More like me than I realized...

Some of the things I post here I write just for this blog; some of them grow out of my private journaling and I find that I want to share them. Occassionally, I will share something I've shared in our church newsletter - mostly because I'd like to offer it up for discussion, feedback, etc. That is the case with this post - from journaling to newsletter to you...

I have been pondering lately the frustrations in my life. Perhaps for you it’s the same – the things that you seem able to easily overlook in “normal” circumstances become annoyances or frustrations when the stress in your life is higher? I realized as I was dwelling on someone’s tendency toward being judgmental, how annoying I found that, etc – I realized that I was being judgmental about their judgmental-ness (ouch!). I believe it is true that the things that annoy, bother, frustrate us in others are most likely the things about our own self that need to be looked at.

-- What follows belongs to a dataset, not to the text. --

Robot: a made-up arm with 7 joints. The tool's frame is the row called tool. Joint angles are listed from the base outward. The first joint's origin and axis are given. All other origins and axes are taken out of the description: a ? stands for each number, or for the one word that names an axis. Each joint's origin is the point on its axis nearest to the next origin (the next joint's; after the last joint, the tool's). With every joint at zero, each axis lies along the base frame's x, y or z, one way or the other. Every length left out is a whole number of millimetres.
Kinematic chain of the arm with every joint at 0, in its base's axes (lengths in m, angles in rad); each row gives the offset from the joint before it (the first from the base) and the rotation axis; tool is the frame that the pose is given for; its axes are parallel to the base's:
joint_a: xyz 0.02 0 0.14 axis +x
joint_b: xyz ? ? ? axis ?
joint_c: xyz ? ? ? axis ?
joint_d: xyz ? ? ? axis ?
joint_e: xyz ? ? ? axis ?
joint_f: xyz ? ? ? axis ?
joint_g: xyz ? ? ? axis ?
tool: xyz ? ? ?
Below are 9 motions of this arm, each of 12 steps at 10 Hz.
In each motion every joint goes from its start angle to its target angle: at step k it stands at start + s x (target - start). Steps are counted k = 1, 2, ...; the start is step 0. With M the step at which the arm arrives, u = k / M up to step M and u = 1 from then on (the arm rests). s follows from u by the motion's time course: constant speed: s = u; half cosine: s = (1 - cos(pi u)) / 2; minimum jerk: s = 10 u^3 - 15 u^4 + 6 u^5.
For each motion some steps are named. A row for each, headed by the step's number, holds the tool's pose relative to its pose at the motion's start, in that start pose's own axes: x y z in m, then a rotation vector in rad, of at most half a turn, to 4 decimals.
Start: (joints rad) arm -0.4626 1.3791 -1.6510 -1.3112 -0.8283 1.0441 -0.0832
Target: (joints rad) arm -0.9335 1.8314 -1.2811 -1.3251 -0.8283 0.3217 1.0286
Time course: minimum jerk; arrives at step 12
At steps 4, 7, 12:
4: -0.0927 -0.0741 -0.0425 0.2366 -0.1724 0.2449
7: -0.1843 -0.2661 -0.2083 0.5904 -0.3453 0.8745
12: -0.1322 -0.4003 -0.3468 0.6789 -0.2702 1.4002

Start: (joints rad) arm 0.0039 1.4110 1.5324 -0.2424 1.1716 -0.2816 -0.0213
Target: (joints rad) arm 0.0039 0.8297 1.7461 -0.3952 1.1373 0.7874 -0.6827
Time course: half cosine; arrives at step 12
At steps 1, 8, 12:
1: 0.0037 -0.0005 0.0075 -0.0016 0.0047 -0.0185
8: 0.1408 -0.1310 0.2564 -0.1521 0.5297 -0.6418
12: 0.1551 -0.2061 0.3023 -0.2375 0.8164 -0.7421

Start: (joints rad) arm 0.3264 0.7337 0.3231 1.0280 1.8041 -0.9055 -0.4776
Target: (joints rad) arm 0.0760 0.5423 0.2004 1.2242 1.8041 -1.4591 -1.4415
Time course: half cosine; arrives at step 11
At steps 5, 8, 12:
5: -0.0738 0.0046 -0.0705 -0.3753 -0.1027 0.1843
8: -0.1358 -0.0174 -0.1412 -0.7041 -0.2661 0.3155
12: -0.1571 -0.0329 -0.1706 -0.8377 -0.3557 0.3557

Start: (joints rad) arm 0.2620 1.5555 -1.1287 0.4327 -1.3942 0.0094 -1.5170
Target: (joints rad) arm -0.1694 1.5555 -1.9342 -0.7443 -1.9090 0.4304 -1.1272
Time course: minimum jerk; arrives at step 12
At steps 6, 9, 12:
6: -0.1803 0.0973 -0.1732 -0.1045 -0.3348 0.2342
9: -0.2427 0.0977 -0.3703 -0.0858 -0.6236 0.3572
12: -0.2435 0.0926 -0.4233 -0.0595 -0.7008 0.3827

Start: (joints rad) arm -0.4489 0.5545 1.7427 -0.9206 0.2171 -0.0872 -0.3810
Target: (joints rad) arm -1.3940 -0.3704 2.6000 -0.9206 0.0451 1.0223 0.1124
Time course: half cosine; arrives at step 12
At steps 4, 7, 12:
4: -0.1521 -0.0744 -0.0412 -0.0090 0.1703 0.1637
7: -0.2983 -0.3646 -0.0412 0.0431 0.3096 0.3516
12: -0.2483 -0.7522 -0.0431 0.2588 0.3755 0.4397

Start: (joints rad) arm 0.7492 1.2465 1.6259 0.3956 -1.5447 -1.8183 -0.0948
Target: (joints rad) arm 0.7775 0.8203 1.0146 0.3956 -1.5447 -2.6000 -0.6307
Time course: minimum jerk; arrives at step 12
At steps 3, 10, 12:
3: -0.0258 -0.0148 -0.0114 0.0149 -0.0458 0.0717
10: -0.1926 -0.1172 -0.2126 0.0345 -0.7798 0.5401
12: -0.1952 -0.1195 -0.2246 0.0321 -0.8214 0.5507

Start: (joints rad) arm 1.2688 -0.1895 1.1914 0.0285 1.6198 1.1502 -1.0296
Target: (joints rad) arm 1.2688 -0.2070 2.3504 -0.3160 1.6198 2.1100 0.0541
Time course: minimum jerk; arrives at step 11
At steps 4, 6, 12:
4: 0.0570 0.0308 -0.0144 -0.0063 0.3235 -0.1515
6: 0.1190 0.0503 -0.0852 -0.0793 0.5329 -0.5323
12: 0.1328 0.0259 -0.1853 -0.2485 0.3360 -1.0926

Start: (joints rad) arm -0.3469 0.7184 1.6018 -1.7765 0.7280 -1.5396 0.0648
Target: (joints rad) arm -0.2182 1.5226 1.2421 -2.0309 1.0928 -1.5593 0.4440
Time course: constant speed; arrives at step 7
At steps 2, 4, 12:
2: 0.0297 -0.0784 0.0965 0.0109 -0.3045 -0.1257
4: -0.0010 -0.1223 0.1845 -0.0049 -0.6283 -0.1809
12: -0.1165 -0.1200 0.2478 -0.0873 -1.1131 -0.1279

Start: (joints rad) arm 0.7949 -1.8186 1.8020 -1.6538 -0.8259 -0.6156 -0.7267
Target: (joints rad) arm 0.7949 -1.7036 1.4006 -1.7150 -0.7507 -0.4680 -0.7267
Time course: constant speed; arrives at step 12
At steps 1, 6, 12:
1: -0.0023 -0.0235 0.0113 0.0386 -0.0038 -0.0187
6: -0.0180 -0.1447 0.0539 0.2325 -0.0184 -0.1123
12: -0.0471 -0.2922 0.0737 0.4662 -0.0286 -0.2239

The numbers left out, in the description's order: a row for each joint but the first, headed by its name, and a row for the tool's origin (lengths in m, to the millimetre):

I know that at times I make snap-judgments. It is too easy to forget to look to see what I really “know” and what I am simply assuming when I am emotionally tied to the issue or situation or person. Most of the time, I think, I do well taking the objective look at what is happening; attempting to make allowances and to see other possible sides of the issue, or see the situation from another person’s perspective (at least I hope I do!). Which, I guess, makes the times I don’t, the times I find myself judgmental all the more difficult to ignore.

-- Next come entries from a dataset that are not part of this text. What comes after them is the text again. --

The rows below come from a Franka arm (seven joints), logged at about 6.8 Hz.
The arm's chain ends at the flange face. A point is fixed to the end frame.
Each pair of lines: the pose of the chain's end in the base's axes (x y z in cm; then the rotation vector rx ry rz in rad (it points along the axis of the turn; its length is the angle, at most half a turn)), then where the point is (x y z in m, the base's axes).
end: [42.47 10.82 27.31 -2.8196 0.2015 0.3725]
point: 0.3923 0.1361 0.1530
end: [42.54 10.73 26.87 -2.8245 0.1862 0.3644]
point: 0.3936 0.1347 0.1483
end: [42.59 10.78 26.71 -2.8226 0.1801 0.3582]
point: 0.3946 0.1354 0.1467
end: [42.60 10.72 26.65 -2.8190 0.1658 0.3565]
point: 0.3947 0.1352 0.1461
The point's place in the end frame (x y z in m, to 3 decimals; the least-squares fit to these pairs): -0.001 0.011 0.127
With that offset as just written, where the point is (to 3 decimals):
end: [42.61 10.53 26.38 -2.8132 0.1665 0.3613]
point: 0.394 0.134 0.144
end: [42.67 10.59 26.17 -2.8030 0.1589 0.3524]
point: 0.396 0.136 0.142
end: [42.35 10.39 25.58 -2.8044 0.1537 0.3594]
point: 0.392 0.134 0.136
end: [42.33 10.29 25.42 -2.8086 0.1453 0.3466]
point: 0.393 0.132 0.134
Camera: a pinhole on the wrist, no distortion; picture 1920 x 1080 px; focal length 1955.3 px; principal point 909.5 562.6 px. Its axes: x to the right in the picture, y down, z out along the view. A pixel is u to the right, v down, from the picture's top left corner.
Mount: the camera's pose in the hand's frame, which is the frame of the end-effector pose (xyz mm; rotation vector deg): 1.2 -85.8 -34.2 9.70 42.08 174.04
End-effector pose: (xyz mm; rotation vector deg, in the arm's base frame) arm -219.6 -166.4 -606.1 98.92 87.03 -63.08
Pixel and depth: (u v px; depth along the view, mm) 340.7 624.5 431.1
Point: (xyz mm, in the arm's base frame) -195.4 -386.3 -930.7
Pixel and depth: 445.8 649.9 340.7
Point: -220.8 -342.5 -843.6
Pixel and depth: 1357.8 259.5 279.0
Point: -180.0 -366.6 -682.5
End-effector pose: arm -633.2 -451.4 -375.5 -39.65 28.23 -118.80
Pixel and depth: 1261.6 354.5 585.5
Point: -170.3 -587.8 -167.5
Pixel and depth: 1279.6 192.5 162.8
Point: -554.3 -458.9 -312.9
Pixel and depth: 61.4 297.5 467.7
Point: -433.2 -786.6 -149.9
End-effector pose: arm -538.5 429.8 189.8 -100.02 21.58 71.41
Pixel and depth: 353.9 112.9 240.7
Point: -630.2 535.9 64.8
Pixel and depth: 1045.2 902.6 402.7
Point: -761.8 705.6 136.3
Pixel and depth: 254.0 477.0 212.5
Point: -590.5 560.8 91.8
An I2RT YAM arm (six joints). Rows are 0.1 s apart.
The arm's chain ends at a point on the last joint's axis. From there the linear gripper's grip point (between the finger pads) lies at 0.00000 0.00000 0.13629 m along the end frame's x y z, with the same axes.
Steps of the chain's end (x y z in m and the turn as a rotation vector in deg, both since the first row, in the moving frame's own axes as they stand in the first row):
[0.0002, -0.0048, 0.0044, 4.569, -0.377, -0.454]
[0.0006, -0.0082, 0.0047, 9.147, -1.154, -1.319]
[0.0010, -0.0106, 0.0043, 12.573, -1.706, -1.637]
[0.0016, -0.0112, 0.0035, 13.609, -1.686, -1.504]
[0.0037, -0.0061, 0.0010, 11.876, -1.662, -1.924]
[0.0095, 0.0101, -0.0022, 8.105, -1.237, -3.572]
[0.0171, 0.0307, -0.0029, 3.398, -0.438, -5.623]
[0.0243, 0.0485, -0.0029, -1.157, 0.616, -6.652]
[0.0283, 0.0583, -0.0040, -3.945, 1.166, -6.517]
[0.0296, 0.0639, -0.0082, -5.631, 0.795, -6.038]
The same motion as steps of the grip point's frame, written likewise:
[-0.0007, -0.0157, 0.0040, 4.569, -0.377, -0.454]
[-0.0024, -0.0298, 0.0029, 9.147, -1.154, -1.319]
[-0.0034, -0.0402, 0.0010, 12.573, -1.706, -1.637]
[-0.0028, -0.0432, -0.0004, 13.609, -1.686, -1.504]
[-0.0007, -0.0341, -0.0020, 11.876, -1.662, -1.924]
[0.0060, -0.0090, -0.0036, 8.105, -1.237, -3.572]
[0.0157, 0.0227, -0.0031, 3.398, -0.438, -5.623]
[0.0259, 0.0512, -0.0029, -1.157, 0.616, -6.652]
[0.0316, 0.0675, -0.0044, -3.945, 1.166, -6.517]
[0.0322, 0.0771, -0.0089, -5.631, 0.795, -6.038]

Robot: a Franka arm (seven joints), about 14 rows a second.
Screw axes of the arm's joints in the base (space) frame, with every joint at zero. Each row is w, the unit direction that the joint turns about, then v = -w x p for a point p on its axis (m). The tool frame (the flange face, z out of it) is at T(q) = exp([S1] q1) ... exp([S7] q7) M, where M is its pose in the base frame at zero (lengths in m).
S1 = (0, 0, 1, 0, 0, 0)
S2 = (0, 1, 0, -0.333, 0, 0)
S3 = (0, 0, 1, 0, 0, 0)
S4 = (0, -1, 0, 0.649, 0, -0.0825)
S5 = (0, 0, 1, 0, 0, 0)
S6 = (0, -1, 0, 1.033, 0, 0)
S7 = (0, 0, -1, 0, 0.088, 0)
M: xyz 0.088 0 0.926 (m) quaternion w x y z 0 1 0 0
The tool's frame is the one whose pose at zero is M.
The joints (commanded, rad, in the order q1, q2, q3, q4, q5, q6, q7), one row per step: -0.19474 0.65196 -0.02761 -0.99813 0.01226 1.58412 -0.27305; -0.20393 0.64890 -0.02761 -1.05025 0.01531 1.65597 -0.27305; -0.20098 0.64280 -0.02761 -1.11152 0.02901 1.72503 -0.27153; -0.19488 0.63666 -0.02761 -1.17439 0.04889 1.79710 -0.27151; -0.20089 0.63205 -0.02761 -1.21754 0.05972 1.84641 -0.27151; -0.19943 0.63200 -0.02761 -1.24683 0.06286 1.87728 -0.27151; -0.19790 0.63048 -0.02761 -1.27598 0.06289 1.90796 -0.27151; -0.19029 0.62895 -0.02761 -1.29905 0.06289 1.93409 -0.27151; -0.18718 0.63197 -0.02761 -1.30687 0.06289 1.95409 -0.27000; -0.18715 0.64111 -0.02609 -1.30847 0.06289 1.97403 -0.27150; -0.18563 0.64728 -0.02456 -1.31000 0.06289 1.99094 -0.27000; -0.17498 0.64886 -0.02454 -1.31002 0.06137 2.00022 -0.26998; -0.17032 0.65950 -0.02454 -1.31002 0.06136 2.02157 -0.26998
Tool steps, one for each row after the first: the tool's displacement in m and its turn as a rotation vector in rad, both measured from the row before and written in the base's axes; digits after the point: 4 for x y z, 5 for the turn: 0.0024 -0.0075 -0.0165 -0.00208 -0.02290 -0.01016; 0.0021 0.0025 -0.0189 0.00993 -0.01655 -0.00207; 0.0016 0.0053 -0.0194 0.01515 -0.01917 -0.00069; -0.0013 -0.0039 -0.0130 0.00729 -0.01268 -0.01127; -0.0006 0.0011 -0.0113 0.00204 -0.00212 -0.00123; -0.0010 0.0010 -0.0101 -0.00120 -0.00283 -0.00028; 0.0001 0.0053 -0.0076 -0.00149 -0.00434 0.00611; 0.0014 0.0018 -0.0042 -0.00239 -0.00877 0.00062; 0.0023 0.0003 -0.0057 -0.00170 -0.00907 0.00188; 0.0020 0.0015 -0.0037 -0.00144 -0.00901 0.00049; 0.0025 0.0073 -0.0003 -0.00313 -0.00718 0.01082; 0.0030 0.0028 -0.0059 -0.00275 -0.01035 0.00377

So how do we learn to stop judging? I think it’s about having a greater desire to listen and understand than to be heard or to be “right”. When I care more about understanding, then I allow space for dialog and room for others to be “right” too. Implicit in seeking to understand is the fact that I must believe that I do not have all the knowledge and that I am not in a position to judge. And, truly, none of us ever has all the knowledge. And, truly, none of us is ever in a position to judge – that is up to God. And, believe me, I’d rather be judged by God than by me. God is gracious and merciful and forgiving – always. God sees the essence of the person I am – not the outer layers or the works I do, but the beloved child he created – and then “judges” me based on that.

How I wish I could do that, always, when I look at, interact with, am in relationship with others. Marianne Williamson calls it “seeing another’s innocence”. When we seek to blame, we look for the guilt of others – perhaps at some level seeking to justify ourselves and to gain power. But when we seek to love and to understand, then we see the innocence of others. ... God help me desire to understand more than I desire to be “right.”

What do you do to stop yourself from judging or blaming where God calls us to understand?